Pension
tax relief cuts are on the Chancellor's agenda for the Autumn Budget in
November. In short, Philip Hammond needs to fill 'a huge hole' in the
Government's finances and there are few options on where to obtain hard cash
without putting taxes up or cutting public spending……pensions therefore seem a
logical target from a political perspective.
The
Lifetime Allowance is the maximum anyone can save in a pension without
incurring tax charges and is currently set at £1 million. Cutting the Lifetime
Allowance from its current £1 million level is an option because it ‘passes the
Daily Mail test’……in that most of the public thinks £1 million is ‘a lot of
money’. Patronising, but that’s politics.
There
is also the threat that the tax relief on pension investments (the amount the
Government pays in when we invest our own money in pensions) will be reduced /
capped / stopped.
Which
all seems a huge contradiction. The Government wants us to save for retirement
so we put less stress on welfare benefits later in life and are self-funding
our later years.
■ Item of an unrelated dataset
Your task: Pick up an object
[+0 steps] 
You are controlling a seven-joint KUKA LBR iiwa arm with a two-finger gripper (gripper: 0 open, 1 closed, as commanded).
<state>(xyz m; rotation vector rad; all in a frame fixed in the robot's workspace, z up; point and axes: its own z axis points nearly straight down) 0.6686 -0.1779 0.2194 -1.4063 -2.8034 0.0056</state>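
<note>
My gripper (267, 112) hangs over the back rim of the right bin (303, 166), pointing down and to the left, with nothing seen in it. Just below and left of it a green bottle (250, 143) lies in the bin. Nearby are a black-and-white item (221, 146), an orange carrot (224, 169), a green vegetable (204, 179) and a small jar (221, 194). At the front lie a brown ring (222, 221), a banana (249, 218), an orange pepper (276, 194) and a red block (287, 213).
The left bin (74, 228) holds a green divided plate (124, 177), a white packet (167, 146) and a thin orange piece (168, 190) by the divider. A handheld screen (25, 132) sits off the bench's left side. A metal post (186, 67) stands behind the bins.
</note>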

So much so, that it is a legal requirements for employers to
offer, run and invest in employee pension schemes.
Yet
at the same time, any reductions in tax benefits on offer from pensions gives
the message, “don’t save too much”. It’s a classic short term view that each
Government takes on a long term savings vehicle.
Is
it any wonder that trust in pensions as a viable savings vehicle is at an
all-time low?
As
long as you read the Daily Mail, you should be just fine though.